In Tanzania, around 1 in 2,000 children are born with albinism, a condition which usually leaves them visually impaired and at risk of skin cancer.
Albinism is a genetically inherited condition. It causes people to be born with little or no pigmentation in their eyes, hair and skin because of a lack of melanin. Sufferers are therefore sensitive to bright light and carry a higher than average risk of skin cancer from exposure to the sun. Most albinos are also visually impaired and often need special glasses.
The condition is found in people of all ethnicities and affected children need extra support to deal with its affects. Having said that, albinism should not have any impact on life expectancy. However, in Tanzania, the average lifespan of a person with albinism is around 30 years compared with the country average of 59 (according to World Health Organisation data for 2011).
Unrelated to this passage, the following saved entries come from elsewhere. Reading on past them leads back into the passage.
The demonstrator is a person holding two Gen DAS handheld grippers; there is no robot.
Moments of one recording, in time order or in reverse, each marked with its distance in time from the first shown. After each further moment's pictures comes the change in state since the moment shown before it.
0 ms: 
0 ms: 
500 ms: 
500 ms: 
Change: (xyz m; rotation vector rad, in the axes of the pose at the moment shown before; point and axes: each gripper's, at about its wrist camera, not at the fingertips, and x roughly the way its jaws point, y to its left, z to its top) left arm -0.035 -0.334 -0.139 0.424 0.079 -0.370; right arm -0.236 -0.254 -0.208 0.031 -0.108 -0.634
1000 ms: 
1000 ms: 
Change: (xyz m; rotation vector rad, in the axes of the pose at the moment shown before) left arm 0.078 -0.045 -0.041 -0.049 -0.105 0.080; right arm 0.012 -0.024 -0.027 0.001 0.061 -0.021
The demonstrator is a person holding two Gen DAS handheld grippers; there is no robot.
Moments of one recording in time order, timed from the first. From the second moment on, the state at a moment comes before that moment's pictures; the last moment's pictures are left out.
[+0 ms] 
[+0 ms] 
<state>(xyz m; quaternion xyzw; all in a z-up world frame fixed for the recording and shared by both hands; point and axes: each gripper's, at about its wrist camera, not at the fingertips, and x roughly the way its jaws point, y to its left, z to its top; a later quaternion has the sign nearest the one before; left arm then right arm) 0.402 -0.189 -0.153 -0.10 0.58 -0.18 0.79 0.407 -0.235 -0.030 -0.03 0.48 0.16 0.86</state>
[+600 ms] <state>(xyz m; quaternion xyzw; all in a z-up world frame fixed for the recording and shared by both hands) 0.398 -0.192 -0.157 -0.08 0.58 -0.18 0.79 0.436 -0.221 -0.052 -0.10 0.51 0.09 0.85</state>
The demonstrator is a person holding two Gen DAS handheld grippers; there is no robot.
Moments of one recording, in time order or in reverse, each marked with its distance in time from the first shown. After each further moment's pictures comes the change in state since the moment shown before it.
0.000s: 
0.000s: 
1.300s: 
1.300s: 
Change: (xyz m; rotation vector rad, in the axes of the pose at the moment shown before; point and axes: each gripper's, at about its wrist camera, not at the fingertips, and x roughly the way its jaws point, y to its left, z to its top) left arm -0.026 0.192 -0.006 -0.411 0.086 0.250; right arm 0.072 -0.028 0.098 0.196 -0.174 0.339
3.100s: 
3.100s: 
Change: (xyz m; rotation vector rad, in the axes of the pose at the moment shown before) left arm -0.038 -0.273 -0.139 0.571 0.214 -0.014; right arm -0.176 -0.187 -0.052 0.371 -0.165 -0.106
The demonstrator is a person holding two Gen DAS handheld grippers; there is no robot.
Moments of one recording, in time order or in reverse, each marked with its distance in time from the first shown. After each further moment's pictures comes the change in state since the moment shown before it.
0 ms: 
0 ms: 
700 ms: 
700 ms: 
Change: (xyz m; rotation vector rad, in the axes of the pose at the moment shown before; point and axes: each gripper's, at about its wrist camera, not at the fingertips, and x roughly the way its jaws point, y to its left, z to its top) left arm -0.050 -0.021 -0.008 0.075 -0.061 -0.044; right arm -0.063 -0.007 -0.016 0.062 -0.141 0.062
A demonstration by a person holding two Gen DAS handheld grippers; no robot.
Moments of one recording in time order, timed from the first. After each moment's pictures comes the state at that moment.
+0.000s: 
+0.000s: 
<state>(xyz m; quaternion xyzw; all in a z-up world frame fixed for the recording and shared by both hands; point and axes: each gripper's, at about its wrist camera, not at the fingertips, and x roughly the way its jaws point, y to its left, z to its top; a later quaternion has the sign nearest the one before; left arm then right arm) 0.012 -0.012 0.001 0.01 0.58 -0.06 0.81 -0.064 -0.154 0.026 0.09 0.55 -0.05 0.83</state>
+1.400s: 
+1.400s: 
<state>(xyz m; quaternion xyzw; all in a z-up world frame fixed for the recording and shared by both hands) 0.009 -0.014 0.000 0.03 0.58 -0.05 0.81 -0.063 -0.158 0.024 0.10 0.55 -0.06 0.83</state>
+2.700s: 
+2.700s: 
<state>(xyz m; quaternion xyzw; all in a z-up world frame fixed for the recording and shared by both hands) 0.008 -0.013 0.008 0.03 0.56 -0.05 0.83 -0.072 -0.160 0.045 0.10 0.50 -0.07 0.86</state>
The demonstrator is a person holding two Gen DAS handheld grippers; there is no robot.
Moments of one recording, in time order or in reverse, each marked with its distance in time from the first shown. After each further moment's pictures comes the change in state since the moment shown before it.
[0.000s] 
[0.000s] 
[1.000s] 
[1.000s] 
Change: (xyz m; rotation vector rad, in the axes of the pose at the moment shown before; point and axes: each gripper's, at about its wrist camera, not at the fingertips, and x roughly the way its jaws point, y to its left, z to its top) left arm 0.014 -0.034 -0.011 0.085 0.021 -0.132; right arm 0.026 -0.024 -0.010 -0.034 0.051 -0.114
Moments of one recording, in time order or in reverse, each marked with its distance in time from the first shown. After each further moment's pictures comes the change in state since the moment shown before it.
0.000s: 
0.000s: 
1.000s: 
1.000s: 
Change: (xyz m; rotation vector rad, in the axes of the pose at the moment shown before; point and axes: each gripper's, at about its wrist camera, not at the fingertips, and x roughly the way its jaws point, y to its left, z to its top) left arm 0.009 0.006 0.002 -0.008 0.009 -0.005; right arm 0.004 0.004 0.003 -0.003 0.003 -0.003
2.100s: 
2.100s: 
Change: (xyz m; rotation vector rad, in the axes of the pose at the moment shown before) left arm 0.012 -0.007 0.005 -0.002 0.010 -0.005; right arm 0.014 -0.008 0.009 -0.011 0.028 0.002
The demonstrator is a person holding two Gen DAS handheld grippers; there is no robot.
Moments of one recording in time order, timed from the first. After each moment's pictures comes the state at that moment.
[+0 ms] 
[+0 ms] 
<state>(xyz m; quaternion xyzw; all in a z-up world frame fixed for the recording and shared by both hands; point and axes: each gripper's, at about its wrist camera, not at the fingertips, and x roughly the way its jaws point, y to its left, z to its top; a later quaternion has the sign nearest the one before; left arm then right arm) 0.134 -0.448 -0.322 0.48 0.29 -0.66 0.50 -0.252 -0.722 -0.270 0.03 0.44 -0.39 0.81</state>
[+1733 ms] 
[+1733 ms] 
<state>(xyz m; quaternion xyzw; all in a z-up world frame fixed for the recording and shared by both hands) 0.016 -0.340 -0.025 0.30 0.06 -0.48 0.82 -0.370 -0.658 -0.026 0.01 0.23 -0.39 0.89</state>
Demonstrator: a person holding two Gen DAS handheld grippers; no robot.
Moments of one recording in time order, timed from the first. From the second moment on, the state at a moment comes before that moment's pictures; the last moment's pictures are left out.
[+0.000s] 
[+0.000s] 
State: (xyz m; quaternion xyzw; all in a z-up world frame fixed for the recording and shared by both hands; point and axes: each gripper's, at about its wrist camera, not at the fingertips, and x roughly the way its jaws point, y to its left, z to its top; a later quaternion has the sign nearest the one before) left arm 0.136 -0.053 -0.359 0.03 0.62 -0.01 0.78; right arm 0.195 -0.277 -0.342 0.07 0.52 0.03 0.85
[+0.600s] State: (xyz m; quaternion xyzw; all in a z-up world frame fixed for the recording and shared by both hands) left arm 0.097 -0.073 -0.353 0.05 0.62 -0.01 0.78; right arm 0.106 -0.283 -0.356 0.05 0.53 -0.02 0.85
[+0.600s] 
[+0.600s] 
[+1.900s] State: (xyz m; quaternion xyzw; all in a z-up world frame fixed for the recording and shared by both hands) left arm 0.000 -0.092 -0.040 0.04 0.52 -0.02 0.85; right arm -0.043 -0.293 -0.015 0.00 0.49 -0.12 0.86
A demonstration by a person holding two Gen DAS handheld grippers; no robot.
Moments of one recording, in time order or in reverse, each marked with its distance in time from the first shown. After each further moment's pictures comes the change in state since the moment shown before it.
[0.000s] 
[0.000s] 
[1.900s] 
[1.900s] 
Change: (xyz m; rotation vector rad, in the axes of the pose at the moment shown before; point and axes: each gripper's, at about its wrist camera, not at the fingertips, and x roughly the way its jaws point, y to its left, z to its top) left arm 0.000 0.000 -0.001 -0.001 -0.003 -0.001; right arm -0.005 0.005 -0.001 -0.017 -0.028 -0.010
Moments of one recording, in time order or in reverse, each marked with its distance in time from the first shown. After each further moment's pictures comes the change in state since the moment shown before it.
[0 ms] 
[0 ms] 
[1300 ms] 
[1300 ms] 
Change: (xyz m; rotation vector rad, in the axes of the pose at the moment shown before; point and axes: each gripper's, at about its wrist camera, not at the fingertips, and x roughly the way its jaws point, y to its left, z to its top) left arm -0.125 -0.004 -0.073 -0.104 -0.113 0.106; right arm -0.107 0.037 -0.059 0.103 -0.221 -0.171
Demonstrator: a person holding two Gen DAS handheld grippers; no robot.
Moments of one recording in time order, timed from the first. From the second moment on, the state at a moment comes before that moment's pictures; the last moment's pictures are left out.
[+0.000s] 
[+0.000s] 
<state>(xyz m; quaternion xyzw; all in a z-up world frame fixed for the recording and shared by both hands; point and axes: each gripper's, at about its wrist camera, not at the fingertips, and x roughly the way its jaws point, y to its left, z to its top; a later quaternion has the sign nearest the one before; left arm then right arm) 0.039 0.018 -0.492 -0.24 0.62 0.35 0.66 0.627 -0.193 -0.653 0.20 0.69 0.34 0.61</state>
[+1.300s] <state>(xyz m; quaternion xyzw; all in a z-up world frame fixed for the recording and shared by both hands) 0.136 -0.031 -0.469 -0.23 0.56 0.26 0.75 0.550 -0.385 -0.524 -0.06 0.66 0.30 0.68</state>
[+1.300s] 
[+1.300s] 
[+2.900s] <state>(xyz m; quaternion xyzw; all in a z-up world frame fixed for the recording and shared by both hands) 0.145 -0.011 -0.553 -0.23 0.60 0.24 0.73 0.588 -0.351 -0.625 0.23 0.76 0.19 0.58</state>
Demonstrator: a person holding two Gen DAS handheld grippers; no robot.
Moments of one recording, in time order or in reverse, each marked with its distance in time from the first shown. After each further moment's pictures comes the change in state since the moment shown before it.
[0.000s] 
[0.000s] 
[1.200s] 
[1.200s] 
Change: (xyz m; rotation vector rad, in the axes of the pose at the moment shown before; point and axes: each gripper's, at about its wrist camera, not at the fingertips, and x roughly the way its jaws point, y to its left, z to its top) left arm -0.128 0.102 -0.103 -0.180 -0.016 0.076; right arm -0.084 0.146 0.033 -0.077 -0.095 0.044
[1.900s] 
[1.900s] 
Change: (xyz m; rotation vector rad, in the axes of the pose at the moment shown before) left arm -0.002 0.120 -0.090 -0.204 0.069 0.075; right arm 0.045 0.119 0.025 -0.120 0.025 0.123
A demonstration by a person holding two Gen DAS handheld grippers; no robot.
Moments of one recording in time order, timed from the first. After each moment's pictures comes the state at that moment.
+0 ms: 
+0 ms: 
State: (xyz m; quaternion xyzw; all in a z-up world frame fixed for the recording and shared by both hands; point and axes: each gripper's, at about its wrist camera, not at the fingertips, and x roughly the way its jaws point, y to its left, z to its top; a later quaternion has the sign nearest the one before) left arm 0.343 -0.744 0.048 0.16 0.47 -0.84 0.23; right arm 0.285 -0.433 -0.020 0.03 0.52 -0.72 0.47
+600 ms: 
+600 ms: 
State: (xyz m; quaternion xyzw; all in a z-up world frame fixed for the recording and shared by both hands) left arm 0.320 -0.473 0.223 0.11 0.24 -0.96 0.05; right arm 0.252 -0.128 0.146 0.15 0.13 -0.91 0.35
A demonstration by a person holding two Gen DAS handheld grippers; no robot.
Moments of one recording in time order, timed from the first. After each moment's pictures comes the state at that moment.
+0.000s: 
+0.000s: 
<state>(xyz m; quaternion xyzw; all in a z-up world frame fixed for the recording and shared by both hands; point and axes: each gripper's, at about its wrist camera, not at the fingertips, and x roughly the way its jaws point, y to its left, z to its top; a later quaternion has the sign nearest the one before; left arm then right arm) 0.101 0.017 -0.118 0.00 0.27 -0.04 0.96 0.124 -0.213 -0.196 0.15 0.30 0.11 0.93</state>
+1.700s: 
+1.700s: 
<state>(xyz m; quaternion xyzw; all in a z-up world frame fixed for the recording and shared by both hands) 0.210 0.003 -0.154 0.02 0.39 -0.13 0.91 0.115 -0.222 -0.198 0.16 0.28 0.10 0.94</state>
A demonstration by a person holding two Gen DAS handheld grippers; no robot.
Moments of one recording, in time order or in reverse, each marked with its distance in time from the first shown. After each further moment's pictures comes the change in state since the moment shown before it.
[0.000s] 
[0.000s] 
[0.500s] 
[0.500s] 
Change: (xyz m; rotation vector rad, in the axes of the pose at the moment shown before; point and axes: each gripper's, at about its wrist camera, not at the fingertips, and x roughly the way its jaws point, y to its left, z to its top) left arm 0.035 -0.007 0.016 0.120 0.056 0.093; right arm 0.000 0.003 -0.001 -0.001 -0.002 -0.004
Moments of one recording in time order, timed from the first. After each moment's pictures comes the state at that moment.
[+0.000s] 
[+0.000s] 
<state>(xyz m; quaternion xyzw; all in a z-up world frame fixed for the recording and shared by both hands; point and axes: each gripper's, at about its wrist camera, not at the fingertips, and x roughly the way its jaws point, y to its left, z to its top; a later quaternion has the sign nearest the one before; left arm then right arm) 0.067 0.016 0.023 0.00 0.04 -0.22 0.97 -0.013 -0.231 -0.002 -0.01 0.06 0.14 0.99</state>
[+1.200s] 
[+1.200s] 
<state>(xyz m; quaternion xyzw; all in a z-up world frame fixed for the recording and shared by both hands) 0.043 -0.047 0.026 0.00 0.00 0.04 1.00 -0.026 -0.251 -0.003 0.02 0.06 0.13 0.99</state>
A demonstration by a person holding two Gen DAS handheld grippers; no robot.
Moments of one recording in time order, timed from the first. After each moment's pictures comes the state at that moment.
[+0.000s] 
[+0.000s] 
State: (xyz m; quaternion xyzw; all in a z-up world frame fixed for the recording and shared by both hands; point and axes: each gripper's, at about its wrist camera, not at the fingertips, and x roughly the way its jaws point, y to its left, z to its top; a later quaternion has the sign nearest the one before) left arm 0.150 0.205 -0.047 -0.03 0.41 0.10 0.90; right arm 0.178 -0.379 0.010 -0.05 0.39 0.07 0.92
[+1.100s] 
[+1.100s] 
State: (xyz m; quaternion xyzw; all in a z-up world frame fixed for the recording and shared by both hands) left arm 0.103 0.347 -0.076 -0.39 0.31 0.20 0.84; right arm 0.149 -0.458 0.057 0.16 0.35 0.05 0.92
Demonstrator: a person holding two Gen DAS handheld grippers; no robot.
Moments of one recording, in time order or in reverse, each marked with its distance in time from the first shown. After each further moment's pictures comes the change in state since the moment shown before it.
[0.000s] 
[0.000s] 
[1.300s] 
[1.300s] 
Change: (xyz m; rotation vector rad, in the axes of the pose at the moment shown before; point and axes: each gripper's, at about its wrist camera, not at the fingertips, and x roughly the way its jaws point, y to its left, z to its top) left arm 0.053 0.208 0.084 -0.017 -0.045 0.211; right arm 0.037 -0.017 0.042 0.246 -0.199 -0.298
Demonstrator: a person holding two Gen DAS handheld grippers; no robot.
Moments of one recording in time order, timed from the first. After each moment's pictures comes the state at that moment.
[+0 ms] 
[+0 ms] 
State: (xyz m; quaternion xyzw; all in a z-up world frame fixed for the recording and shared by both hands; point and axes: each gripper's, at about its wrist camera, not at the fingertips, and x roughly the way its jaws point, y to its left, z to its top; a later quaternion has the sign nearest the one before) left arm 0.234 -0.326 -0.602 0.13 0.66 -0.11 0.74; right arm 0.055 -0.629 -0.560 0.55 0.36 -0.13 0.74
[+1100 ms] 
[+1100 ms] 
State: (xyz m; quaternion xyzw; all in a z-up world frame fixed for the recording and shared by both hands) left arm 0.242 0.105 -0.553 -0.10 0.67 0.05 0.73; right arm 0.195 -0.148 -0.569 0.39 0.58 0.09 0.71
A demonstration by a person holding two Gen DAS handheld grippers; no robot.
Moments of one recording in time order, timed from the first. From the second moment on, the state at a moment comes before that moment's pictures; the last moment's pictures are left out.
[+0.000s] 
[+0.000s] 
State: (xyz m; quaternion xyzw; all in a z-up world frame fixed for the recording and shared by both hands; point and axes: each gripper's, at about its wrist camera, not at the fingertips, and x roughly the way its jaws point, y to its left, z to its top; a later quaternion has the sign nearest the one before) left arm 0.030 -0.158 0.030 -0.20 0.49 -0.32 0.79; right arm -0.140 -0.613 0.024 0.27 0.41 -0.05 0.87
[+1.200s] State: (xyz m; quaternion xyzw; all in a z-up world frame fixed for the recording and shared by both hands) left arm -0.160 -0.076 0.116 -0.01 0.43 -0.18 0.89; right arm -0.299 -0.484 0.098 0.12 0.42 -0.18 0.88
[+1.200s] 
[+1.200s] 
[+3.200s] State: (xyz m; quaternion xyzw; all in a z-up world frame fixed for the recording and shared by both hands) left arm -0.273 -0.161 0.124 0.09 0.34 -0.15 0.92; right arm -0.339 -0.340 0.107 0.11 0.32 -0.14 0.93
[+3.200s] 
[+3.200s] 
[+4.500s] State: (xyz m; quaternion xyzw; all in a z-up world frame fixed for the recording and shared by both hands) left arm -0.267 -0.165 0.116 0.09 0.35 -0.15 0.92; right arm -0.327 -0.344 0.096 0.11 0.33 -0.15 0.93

This is because Tanzanians with albinism face prejudice and persecution. Even today, it is common for them to be killed by practitioners of witchcraft for their body parts.
In its new ‘State of the World’s Children’ report, the UN’s Child Agency (UNICEF) focuses on children around the world who are born with disabilities. As one example of the marginalisation suffered by children with disabilities, who are also among the most likely to face violence, abuse, neglect or exploitation, the report highlights the plight of those with albinism in Tanzania. (A BBC4 documentary last year followed children growing up with albinism in the Tanzanian territory of Ukerewe Island.)
A young Tanzanian man with albinism, Michael Hosea, talks about his experiences in the UNICEF report. He explains some of the difficulties he faced at school, such as often being unable to see the blackboard and having to wear long clothes to keep safe from the sun. But the biggest danger he faced, along with one of his sisters who also has albinism, was from local witch doctors wanting body parts. He and his family had to flee their home in Mwanza to escape a knife-wielding gang and lost a good friend to the killers.
Now, Michael lives in Dodoma and is about to graduate from school. Whenever he can, Michael works as an advocate for the rights of young people with disabilities, particularly those with albinism. He does this through the Leonard Cheshire Disability Young Voices network. Michael believes “education is the key to stopping the murder, abuse and discrimination” and prays that one day people will understand that disabled children such as albinos are “no different” from everybody else and that “we are all human beings and deserve to be treated with love and respect”.